Doch damit nicht genug: Neben den Messtexten für Sonn- und Feiertage wurden auch die Texte für Werktagsmessen, für Heiligenfeste, Votivmessen und besondere Anlässe "überprüft und erheblich verändert". So sollte sichergestellt werden, dass die "Orationen den neuen Bedürfnissen unserer Zeit entsprechen".
Allerdings waren die hinzugefügten Texte nur zu einem kleineren Teil tatsächlich Neuschöpfungen. Ein Großteil ging vielmehr auf wiederentdeckte Quellen aus der Frühzeit der Kirche zurück. Auch die abwechslungsreichere Liturgie der Ostkirchen bot so manche Anregung. "Es ergab sich bei vielen der Wunsch, die (...) Reichtümer des Glaubens und der Frömmigkeit nicht länger im Dunkel der Bibliotheken verborgen zu halten, sondern ans Licht zu bringen, um Herz und Sinn der Christen zu erleuchten und zu nähren", formulierte Paul VI.
Um den Gläubigen den Zugang zum neuen Messbuch zur erleichtern, gab es eine weitere Neuerung: Den eigentlichen Messtexten wurde eine allgemeine Einführung vorangestellt. Nach einem einleitenden Kapitel zur Theologie der Eucharistiefeier enthält sie unter anderem Erläuterungen zur Struktur der Messe und ihrer Teile, Ausführungen zu den Aufgaben und Diensten in der Messe sowie Bestimmungen zur Gestaltung und Ausstattung des Kirchenraums bei einer Eucharistiefeier.
Erst in Latein, dann in Volkssprachen
Veröffentlicht wurde das "Missale Romanum" ganz traditionell in Latein - volkssprachliche Fassungen folgten später. Im deutschsprachigen Raum etwa erschien das offizielle Messbuch erst 1975, davor behalf man sich mit sogenannten Studientexten.
Dieses Messbuch wird - in einer leicht korrigierten Ausgabe von 1988 - bis heute verwendet. Zwar hat Papst Johannes Paul II. (1978-2005) im Jahr 2002 eine revidierte Fassung des Missale auf Latein veröffentlicht. Auf eine offizielle deutsche Übersetzung dieser Revision aber konnten sich die Bischöfe des deutschsprachigen Raums sowie die zuständige vatikanische Kommission bisher nicht einigen. So wurde das Vorhaben 2013 erst einmal ad acta gelegt.
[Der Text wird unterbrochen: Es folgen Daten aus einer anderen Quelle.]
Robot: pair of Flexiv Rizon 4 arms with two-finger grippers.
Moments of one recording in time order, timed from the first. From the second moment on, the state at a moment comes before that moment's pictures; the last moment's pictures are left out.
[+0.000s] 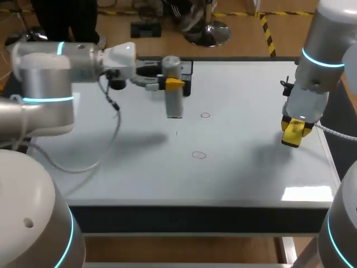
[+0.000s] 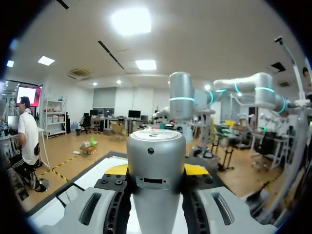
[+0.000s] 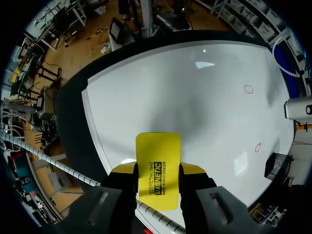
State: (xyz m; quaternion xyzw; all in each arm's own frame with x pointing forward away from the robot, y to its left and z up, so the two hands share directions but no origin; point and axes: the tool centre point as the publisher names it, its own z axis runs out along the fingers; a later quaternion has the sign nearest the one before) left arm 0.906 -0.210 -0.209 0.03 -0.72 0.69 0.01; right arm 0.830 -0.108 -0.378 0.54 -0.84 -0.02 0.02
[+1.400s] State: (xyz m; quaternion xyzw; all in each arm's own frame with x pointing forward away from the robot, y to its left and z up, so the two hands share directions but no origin) left arm 0.950 -0.302 -0.267 -0.02 -0.72 0.69 0.02; right arm 0.830 -0.108 -0.379 0.54 -0.84 -0.02 0.02
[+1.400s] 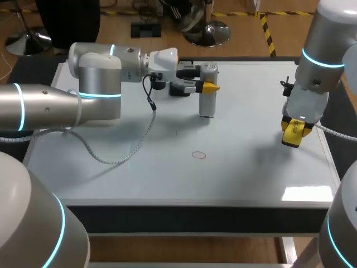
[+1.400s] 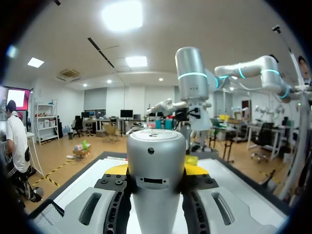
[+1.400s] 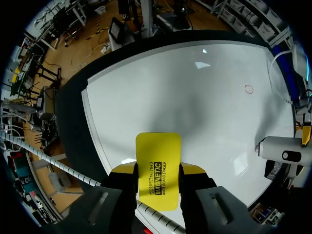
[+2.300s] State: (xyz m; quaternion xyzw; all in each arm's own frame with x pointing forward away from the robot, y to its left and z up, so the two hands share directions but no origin) left arm 0.956 -0.303 -0.279 -0.01 -0.72 0.69 0.02; right arm 0.830 -0.108 -0.379 0.54 -0.84 -0.02 0.02
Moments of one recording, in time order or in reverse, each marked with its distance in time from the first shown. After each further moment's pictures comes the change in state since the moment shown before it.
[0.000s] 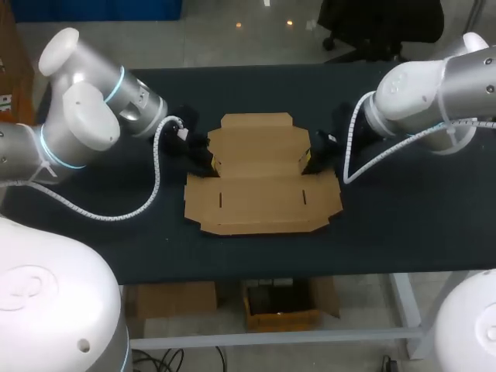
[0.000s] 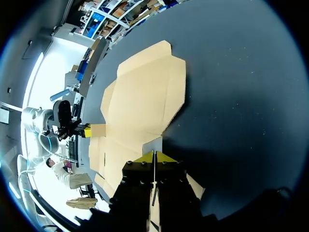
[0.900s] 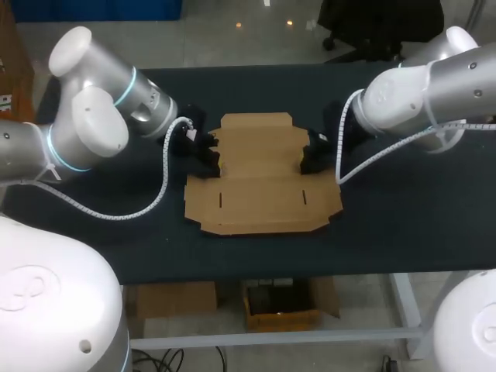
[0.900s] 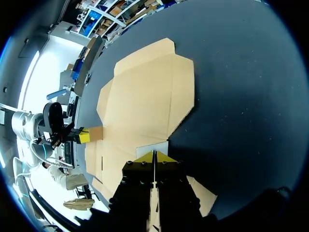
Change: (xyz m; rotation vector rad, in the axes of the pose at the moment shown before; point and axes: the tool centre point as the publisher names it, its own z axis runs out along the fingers) left arm 0.013 -0.003 0.005 0.024 -0.047 0.008; right arm 0.006 0.006 0.013 0.010 -0.049 0.001
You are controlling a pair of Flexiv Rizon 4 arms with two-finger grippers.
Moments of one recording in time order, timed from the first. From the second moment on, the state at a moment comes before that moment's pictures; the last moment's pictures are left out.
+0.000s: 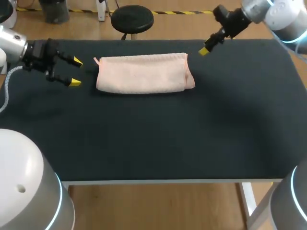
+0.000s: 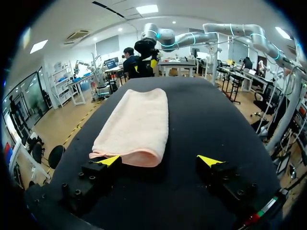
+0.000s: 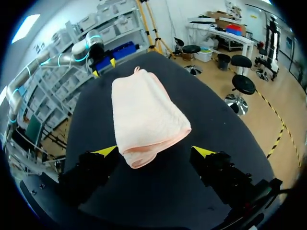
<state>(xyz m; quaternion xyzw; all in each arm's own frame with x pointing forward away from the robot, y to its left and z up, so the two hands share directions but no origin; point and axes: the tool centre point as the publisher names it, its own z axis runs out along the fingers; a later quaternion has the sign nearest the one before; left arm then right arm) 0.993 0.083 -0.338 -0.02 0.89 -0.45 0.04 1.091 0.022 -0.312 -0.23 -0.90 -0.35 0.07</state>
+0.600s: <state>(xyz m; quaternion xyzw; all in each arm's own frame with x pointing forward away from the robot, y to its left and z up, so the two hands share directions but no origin) 0.994 0.084 -0.338 -0.02 0.89 -0.45 0.04 1.076 0.003 -0.318 -0.40 -0.80 -0.43 0.15</state>
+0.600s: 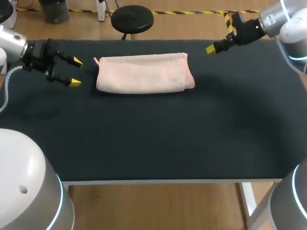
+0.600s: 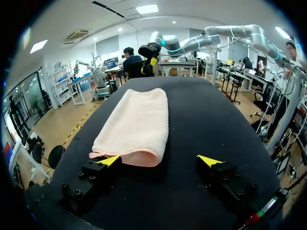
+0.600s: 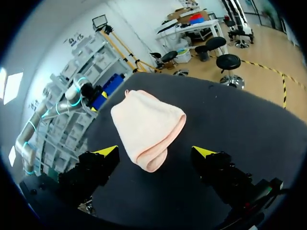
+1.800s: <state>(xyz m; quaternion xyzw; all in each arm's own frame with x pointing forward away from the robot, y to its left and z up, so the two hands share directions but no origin) 0.993 0.084 -0.338 -0.02 0.89 -0.45 0.04 1.068 0.060 -0.399 -0.42 -0.75 -0.44 0.25</state>
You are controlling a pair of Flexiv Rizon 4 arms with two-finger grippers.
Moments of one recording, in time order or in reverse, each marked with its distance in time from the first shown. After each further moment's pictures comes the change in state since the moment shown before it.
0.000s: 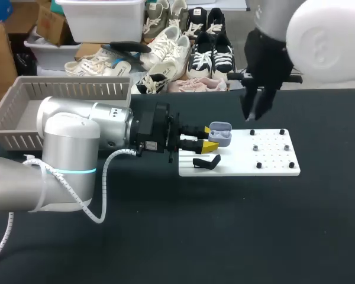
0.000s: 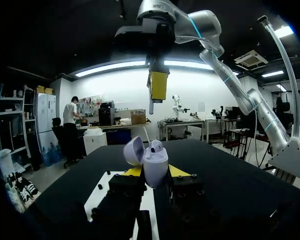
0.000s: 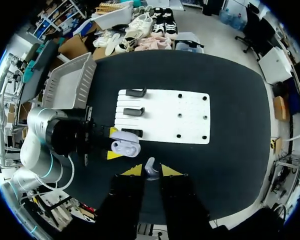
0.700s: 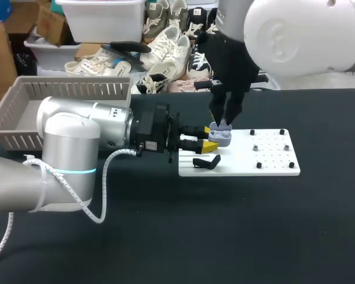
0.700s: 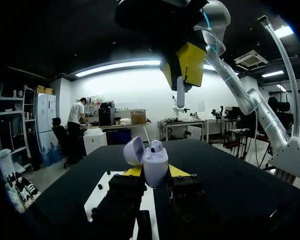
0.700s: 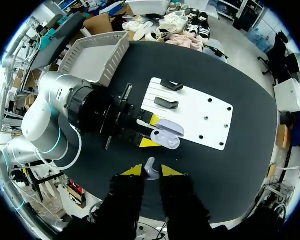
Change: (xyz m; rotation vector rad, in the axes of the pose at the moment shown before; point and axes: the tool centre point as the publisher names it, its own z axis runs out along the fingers) left arm 0.000 0.000 0.000 0.000 0.000 0.000; right arm 0.015 0.057 0.000 -0.016 0.055 -0.220
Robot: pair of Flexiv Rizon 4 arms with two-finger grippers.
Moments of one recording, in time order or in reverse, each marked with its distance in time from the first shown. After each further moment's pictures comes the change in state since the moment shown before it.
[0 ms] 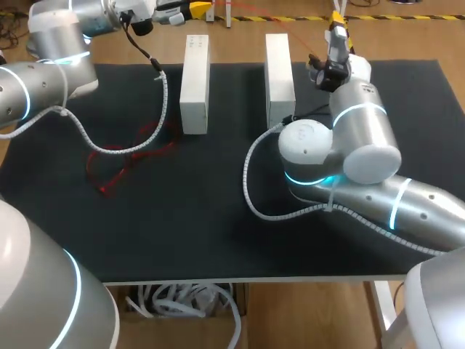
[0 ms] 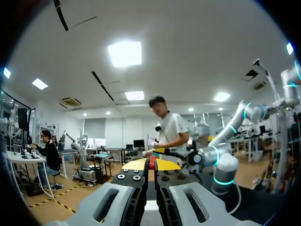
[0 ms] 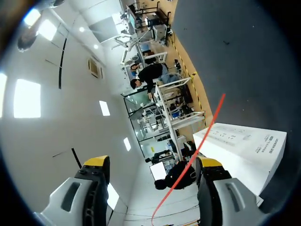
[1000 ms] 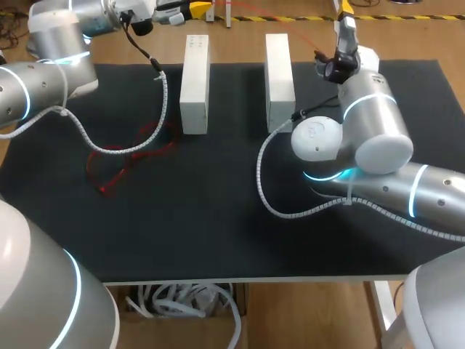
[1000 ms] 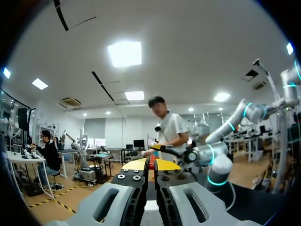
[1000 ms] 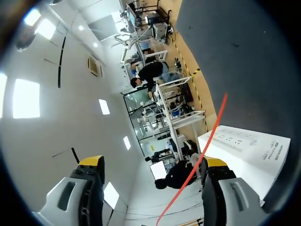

2017 regelte Papst Franziskus mit dem Apostolischen Schreiben "Magnum principium" die Übersetzung liturgischer Texte neu und gab dabei auch den örtlichen Bischofskonferenzen mehr Gestaltungsspielraum. Derzeit sei man im deutschen Sprachraum dabei, diese neuen Regeln strukturiert umzusetzen und Zuständigkeiten und Abläufe mit den Bischofskonferenzen in Deutschland und der Schweiz zu koordinieren, sagte der österreichische "Liturgie-Bischof", der St. Pöltner Weihbischof Anton Leichtfried, Ende 2018. Dies stelle dann erst die Grundlage für das Großprojekt eines neuen Messbuches dar.